Hey.. I have only a little martial arts training under my belt, But I was wondering what people knew about Silat or even any Native American Martial arts. Thing is I don't plan on going to a school, I play many instruments, work on computers, and skate. All which I have had to teach myself. I just want to know if anyone has any info on it or some pictures of any stances. I am also hope to practice for The "Bela-Diri" and The "Seni Budaya"..

  Thank you very much!


----------



## arnisador (Sep 3, 2005)

You might look in the Indonesian Martial Arts-General forum here, or use the Search facility.


----------



## ap Oweyn (Sep 16, 2005)

Belleza said:
			
		

> Hey.. I have only a little martial arts training under my belt, But I was wondering what people knew about Silat or even any Native American Martial arts. Thing is I don't plan on going to a school, I play many instruments, work on computers, and skate. All which I have had to teach myself. I just want to know if anyone has any info on it or some pictures of any stances. I am also hope to practice for The "Bela-Diri" and The "Seni Budaya"..
> 
> Thank you very much!


I hate to be the bearer of bad news.  But you can't learn martial arts in a vacuum.  You have to go to a school, however informal that school might be.  Even if it's only you and the teacher.  You can't teach yourself.  Because, unlike computers, skating, and playing music, the act of combat by definition requires two people or more.  You could learn the various forms (djurus in silat) perhaps.  Though you'd have nobody to correct you.  But you couldn't properly learn application.

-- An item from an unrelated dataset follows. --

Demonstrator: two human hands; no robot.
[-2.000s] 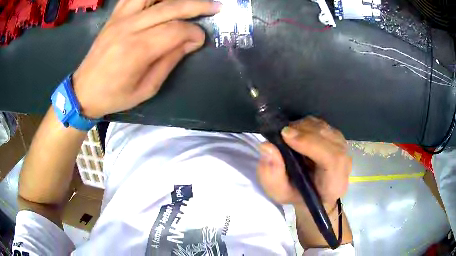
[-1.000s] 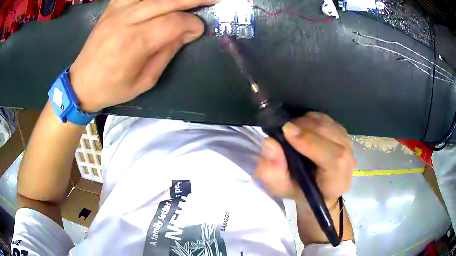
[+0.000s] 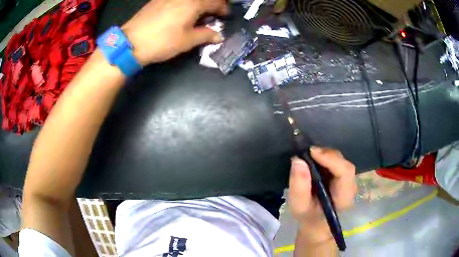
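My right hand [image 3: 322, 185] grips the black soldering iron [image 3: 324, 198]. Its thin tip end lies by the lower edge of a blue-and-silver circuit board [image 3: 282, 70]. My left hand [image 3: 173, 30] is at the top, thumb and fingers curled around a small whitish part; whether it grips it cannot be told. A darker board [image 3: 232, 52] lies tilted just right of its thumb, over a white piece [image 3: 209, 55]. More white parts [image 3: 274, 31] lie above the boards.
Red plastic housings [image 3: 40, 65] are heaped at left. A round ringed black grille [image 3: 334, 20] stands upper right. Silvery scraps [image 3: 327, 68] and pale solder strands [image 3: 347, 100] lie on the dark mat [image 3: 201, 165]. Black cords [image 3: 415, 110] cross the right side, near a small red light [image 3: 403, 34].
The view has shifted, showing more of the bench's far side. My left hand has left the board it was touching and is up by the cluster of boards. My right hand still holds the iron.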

Do you mind my asking why you're resistant to attending a school?


Stuart


----------



## Brother John (Sep 21, 2005)

Try making it TOO a martial arts school. Give it a shot. I think that if you really give it your best, even for a short while....You'll see what it can do for you and be hooked!!

If ya wants ta know more, send me an E-mail.

Your Brother
John


----------



## Andrew Green (Sep 21, 2005)

Instuments, skating, computers - All things that you do alone.

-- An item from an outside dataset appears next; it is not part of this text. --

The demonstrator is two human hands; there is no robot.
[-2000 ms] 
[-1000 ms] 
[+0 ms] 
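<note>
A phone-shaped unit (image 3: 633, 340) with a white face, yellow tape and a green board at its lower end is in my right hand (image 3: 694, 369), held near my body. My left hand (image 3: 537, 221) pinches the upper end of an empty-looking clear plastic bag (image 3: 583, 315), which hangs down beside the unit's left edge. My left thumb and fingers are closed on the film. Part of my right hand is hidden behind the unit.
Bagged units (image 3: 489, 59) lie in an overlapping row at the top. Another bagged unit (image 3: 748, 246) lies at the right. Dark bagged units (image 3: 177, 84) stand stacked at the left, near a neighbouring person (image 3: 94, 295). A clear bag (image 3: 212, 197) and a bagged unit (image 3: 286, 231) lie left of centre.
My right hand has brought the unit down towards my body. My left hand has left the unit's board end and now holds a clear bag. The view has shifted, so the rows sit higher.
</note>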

 Martial arts is not done alone, unless you are learning to punch yourself...  You need people to practice against.


----------



## manderz1809 (Oct 23, 2005)

I love Pancak! I'm taking lessons in November! Hee hee...I can't wait!!!!:angel: Ohhh I like that smilie


----------



## Cthulhu (Oct 23, 2005)

If you plan on teaching yourself martial arts, then you're pretty much teaching yourself to kick your own ***.

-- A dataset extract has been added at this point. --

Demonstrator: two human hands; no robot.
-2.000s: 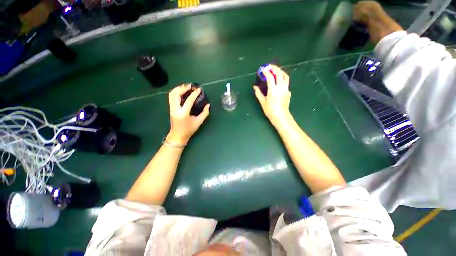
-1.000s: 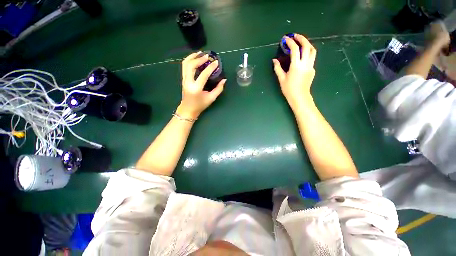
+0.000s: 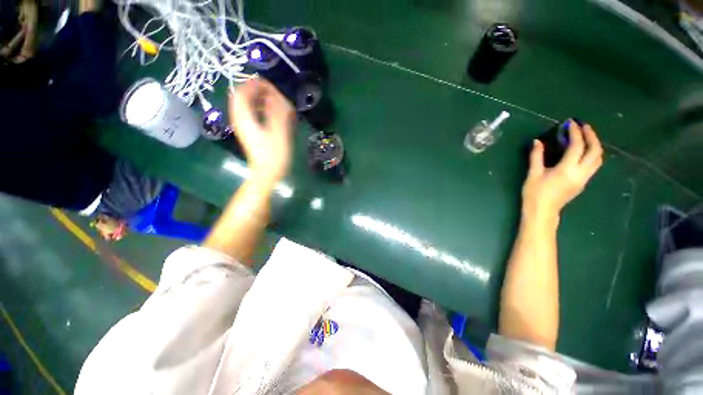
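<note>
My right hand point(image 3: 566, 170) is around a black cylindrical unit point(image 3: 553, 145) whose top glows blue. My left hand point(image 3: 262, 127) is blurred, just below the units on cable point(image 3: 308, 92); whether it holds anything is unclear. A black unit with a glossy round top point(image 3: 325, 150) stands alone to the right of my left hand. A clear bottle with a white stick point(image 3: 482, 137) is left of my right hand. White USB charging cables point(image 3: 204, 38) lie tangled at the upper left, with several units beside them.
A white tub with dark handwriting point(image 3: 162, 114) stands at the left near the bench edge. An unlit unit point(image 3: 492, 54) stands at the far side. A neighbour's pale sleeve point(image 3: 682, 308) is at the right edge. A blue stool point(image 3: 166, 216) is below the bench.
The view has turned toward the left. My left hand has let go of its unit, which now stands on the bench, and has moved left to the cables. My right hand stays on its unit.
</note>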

It's hard enough finding legitimate silat teachers.  Don't add to the rank of phonies.

Cthulhu




			
				manderz1809 said:
			
		

> I love Pancak! I'm taking lessons in November! Hee hee...I can't wait!!!!:angel: Ohhh I like that smilie


----------



## Andrew Green (Oct 23, 2005)

manderz1809 said:
			
		

> I love Pancak! I'm taking lessons in November! Hee hee...I can't wait!!!!:angel: Ohhh I like that smilie



Did someone say pancakes?


----------



## Jonathan Randall (Oct 26, 2005)

Silat is a great art, particularly for self-defence. However, I question whether you can learn this art (or any other) without some instruction. IMHO, you'd be better off practicing techniques from the training you already have than starting something new with such a handicap. The best you'll get is some bowlderized slop that vaguely resembles martial arts. Sorry, but I'm trying to be as honest as I can.


----------



## still learning (Oct 26, 2005)

Hello,  Great suggestions!   Many of us who have train for awhile knows that self learning can be good if you know what you are doing and  the whys.

 Anyone without any background on the martial arts one will not progress very far without proper training and good instructions.  They are exceptions....but very few.

It is very good idea to learn from a teacher  and practice five times harder at home, you will progress faster than most students if you do this.....?  But to practice not knowing the proper mechanics?  Hum?  

You may want to try a few classs/or martial art schools in your area?  You may end up with many new friends and proper lessons............Aloha


----------